The vaccine is intended to help prevent lower respiratory tract disease caused by respiratory syncytial virus in infants from birth to 6 months of age.
The FDA has approved the first ever maternal vaccine to prevent the development of lower respiratory tract disease caused by respiratory syncytial virus (RSV) in infants from birth to age 6 months. The bivalent RSV prefusion F (RSVpreF) vaccine from Pfizer is unadjuvanted and composed of 2 preF proteins selected to optimize protection against RSV A and B strains.
The vaccine, administered to preganant women through 32 and 36 weeks gestational age, is potentially a game-changer for infant health after the US experienced a particularly bad RSV season in 2022. The approval is an expanded indication of the company's RSVpreF vaccine, which was first approved in May for the prevention of severe LRTD in adults age 60 and older.
The FDA’s decision is based on data from the pivotal, randomized, double-blind, placebo-controlled phase 3 clinical trial MATISSE (NCT04424316), which evaluated efficacy, safety, and immunogenicity of the vaccine against LRTD and severe LRTD due to RSV in infants born to healthy individuals who were vaccinated during pregnancy.
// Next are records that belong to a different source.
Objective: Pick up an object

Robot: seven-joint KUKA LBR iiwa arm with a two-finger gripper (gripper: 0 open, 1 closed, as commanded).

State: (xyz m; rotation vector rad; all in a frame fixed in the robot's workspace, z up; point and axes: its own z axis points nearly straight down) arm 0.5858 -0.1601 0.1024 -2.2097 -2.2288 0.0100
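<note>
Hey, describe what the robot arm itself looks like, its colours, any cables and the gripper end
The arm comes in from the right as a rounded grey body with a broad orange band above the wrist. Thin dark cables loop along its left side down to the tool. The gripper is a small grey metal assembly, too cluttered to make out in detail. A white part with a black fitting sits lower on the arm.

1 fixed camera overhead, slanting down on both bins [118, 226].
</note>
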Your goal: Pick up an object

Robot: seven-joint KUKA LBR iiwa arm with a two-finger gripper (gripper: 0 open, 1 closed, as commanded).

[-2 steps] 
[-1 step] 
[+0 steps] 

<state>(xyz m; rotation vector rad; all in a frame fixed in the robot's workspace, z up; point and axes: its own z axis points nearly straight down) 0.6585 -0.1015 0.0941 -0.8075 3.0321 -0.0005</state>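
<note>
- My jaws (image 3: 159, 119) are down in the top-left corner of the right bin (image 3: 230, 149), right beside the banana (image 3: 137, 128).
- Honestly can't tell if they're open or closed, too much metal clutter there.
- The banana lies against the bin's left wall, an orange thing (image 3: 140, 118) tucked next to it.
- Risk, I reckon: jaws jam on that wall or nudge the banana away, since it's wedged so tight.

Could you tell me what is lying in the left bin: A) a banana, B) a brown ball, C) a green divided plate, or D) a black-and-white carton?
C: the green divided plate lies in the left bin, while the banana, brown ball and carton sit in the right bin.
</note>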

The trial, which was conducted in 18 countries over 4 RSV seasons, followed infants for up to 2 years.
Overall, 3682 maternal participants aged 49 years or younger, at 24-36 weeks’ gestation on the day of planned RSVpreF injection, received a single intramuscular injection of 120 μg of RSVpreF vaccine and 3676 received placebo, with investigators subsequently evaluating 3570 and 3558 infants, respectively.
Within 90 days of birth, medically attended severe RSV-associated lower respiratory tract illness occurred in 6 infants of women in the vaccine group and 33 infants of women in the placebo group, for a vaccine efficacy of 81.8%. At 180 days after birth, there were 19 cases of medically attended severe RSV-associated lower respiratory tract illness in the RSVpreF infants and 62 cases in the placebo group, meeting the primary efficacy end points.
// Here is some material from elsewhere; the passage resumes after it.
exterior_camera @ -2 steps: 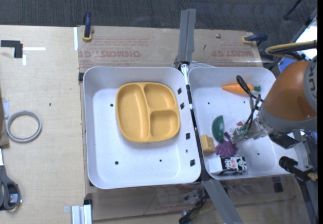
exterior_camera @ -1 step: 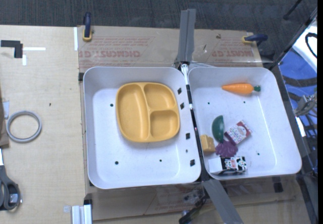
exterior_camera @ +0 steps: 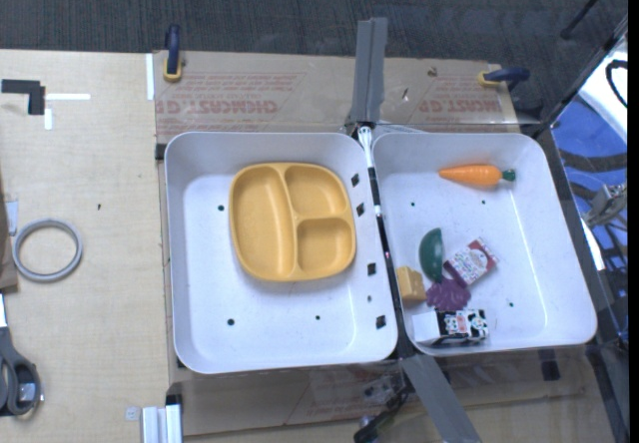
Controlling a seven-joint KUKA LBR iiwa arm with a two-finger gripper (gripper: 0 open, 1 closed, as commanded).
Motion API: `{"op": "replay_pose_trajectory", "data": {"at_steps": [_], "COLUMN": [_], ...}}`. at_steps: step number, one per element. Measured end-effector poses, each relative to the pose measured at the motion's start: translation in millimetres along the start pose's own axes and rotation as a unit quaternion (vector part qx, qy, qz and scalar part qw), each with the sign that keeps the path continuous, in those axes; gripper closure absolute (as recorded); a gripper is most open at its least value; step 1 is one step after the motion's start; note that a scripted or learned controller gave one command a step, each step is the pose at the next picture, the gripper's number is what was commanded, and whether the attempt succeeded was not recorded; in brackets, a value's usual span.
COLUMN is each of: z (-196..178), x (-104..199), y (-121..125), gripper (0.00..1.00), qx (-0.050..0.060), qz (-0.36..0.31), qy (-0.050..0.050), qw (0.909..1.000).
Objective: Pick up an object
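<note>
On the far left of the surface [exterior_camera: 90, 331] lies a roll of grey tape [exterior_camera: 45, 249], with scissors [exterior_camera: 18, 383] near the front-left corner. Two clamps, a blue-handled clamp [exterior_camera: 174, 54] and a yellow clamp [exterior_camera: 504, 78], sit along the back edge of the cardboard sheet [exterior_camera: 260, 97].

The left bin [exterior_camera: 200, 331] carries a yellow divided plate [exterior_camera: 294, 221], lying flat toward the back right part of the bin.

The right bin [exterior_camera: 539, 231] carries the loose things. At its left wall rests a small yellow block [exterior_camera: 410, 284]. Just beside it are a dark green piece [exterior_camera: 431, 252] and a purple item [exterior_camera: 447, 294], the two touching or nearly so. A red-and-white packet [exterior_camera: 470, 262] lies against the purple item. A black-and-white box [exterior_camera: 452, 327] sits at the front edge. An orange carrot [exterior_camera: 475, 175] lies apart near the back edge.

The tool's state cannot be told.
</note>
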State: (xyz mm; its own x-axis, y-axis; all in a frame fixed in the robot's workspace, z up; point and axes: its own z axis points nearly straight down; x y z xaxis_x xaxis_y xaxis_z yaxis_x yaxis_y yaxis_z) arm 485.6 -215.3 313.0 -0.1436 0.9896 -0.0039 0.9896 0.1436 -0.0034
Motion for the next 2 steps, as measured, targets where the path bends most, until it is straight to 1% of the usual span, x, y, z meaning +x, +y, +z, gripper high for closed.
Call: {"op": "replay_pose_trajectory", "data": {"at_steps": [1,2], "z": [0.1,174.5], "x": [0.1,17.8], "y": [0.1,-1.0], "gripper": [0.00,0.00], "qx": [0.000,0.000], "qz": [0.000,0.116], "qy": [0.000,0.003], "qw": [1.0000,0.9932]}}
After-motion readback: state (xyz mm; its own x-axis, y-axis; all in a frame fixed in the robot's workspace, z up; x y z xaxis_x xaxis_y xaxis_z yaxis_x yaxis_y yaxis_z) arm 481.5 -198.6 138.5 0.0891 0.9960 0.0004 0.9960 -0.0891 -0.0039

The incidence of adverse events were similar between the active and placebo groups in both mothers and infants, with investigators concluding that the vaccine had a good safety profile.
After reviewing all available trial data during an FDA Vaccines and Related Biological Products Advisory Committee (VRBPAC) meeting in May, the committee voted 14 to 0 in favor of the efficacy of RSVpreF and 10 to 0 in favor of the safety.
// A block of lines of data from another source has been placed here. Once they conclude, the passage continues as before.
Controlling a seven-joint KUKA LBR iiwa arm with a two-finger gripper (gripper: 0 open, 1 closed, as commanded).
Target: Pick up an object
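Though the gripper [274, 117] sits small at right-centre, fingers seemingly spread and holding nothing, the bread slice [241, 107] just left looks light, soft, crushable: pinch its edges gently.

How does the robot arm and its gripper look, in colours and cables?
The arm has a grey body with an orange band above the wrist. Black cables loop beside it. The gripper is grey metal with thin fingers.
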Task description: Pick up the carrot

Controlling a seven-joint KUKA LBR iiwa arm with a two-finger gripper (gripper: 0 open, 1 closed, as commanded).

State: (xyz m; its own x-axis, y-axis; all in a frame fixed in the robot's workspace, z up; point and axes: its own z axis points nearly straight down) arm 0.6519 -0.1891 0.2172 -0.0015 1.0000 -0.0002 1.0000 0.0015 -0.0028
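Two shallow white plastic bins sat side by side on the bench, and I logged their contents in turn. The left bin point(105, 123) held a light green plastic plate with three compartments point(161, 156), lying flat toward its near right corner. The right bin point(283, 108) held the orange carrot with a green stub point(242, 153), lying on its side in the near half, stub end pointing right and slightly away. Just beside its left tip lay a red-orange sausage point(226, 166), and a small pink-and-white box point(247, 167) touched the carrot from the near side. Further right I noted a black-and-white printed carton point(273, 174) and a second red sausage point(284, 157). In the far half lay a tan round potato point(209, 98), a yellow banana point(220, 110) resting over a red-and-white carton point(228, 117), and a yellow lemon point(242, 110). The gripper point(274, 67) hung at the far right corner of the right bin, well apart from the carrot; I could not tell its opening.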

“I'm a pediatrician,” said study author and investigator Iona M. Munjal, MD, director of clinical research and development at Pfizer, and “if I could prevent half of the babies coming into the hospital, I would. 82% [efficacy] for me is a really, really amazing achievement for the vaccine. And we're very excited.”
Pfizer is continuing to study the efficacy and safety of Abrysvo for RSV, including a trial being conducted in children age 2 to 18 at higher risk for RSV disease, as well as a second trial is evaluating adults ages 18 to 60 at higher risk for RSV due to underlying medical conditions including asthma, diabetes and COPD, and adults ages 18 and older who are immunocompromised and at high-risk for RSV. The company also plans on conducting post-marketing studies to continue to monitor the safety of the vaccine.